Hint: Here we have to the nth term of the sequence. The sequence is an infinite sequence. First we have to determine the kind of a sequence and then we have a formula for the nth term and then by substituting the values we determine the solution for the question.

Complete step by step solution:
In mathematics we have three types of series namely, arithmetic series, geometric series and harmonic series. First we have to determine the kind of the sequence.Suppose if the sequence is an arithmetic sequence, then we have to check the common difference. The \[{a_1} = 2,\,\,{a_2} = 10,\,\,{a_3} = 50,\,{a_4} = 250\].

Let we determine the difference between first two terms \[{d_1} = {a_2} - {a_1} = 10 - 2 = 7\] and we determine the difference between the next two terms \[{d_2} = {a_3} - {a_2} = 50 - 10 = 40\]. Hence \[{d_1} \ne {d_2}\]. Therefore the given sequence is not an arithmetic sequence.

Suppose if the sequence is a geometric sequence, then we have to check the common ratio.
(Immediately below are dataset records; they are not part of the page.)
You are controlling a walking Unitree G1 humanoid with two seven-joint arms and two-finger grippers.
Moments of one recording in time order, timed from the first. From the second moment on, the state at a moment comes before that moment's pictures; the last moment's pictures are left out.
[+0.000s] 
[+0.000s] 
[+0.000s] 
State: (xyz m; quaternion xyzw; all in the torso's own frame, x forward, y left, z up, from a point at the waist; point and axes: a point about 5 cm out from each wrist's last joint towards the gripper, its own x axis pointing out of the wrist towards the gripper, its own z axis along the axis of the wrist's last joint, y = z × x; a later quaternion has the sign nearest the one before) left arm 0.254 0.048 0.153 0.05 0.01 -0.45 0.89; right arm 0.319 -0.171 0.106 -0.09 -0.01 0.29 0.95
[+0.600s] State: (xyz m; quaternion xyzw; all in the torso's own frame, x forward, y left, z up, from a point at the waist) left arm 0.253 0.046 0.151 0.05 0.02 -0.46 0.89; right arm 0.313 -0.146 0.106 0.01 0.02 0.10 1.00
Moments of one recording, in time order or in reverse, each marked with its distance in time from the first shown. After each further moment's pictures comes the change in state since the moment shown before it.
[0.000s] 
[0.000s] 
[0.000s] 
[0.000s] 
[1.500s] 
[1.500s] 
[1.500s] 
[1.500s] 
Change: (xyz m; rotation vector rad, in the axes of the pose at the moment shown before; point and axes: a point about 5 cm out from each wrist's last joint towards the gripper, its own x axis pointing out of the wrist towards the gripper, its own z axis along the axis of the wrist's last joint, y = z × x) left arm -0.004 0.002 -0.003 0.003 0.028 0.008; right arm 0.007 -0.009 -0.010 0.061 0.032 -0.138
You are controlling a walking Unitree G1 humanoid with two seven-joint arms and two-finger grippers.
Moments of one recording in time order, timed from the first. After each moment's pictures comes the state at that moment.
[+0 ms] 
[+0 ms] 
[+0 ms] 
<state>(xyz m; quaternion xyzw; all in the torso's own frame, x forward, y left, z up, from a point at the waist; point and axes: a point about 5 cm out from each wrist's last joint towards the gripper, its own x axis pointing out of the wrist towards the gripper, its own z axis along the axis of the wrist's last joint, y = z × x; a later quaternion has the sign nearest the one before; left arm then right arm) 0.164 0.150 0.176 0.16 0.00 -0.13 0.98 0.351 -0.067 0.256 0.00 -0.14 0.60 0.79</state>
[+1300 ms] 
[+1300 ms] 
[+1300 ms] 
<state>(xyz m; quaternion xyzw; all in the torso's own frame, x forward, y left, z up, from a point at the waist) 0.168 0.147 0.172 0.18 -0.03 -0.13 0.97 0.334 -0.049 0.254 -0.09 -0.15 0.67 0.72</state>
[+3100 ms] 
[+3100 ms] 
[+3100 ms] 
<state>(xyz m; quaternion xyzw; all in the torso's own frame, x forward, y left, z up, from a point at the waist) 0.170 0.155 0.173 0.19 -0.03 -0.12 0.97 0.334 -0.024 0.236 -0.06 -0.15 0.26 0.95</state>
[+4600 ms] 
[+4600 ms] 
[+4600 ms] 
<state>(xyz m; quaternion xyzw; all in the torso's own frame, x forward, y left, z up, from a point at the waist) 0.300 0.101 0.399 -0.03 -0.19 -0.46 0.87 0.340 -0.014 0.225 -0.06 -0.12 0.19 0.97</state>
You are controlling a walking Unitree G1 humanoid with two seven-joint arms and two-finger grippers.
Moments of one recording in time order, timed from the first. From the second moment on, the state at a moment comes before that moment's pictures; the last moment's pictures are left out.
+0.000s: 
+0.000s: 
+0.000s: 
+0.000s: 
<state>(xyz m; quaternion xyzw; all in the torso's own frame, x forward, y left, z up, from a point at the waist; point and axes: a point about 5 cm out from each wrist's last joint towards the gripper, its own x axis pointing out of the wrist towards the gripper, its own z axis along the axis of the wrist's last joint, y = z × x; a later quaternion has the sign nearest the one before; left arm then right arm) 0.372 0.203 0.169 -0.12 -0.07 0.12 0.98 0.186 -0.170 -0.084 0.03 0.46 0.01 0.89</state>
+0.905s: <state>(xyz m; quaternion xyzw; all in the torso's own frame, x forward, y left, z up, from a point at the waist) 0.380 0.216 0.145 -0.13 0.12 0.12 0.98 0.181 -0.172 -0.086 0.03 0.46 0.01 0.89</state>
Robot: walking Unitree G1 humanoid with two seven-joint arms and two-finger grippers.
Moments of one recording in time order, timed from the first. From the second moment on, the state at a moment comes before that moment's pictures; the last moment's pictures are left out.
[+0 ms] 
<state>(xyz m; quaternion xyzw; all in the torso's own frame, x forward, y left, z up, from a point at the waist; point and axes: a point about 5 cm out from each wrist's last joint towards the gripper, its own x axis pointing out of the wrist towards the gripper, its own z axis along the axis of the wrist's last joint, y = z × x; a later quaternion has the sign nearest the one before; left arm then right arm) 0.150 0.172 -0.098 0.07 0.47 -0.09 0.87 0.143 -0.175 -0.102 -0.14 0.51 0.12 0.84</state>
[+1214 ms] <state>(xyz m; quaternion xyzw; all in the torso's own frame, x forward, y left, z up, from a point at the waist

The \[{a_1} = 2,\,\,{a_2} = 10,\,\,{a_3} = 50,\,{a_4} = 250\].Let we determine the ratio between first two terms \[{r_1} = \dfrac{{{a_2}}}{{{a_1}}} = \dfrac{{10}}{2} = 5\] and we determine the difference between the next two terms \[{r_2} = \dfrac{{{a_3}}}{{{a_2}}} = \dfrac{{50}}{{10}} = 5\]. Hence \[{r_1} = {r_2}\]. Therefore the given sequence is a geometric sequence.

The geometric series is defined as the series with a constant ratio between the two successive terms. The finite geometric series is generally represented as \[a,ar,a{r^2},...,a{r^n}\], where $a$ is first term and $r$ is a common ratio. The nth term of the given sequence is given by \[{T_n} = a{r^{n - 1}}\], where \[{T_n}\]represents the nth term. The \[a\] is the first term and it is 2. The \[r\] is a common ratio and it is 5.

Therefore the nth term is given by \[{T_n} = {2.5^{n - 1}}\] or \[{T_n} = \dfrac{2}{5}({5^n})\].

Note: We must know about the geometric progression arrangement and it is based on the first term and common ratio. The common ratio of the geometric progression is defined as \[\dfrac{{{a_2}}}{{{a_1}}}\] where \[{a_2}\] represents the second term and \[{a_1}\] represents the first term. The sum of $n$ terms is defined on the basis of common ratio.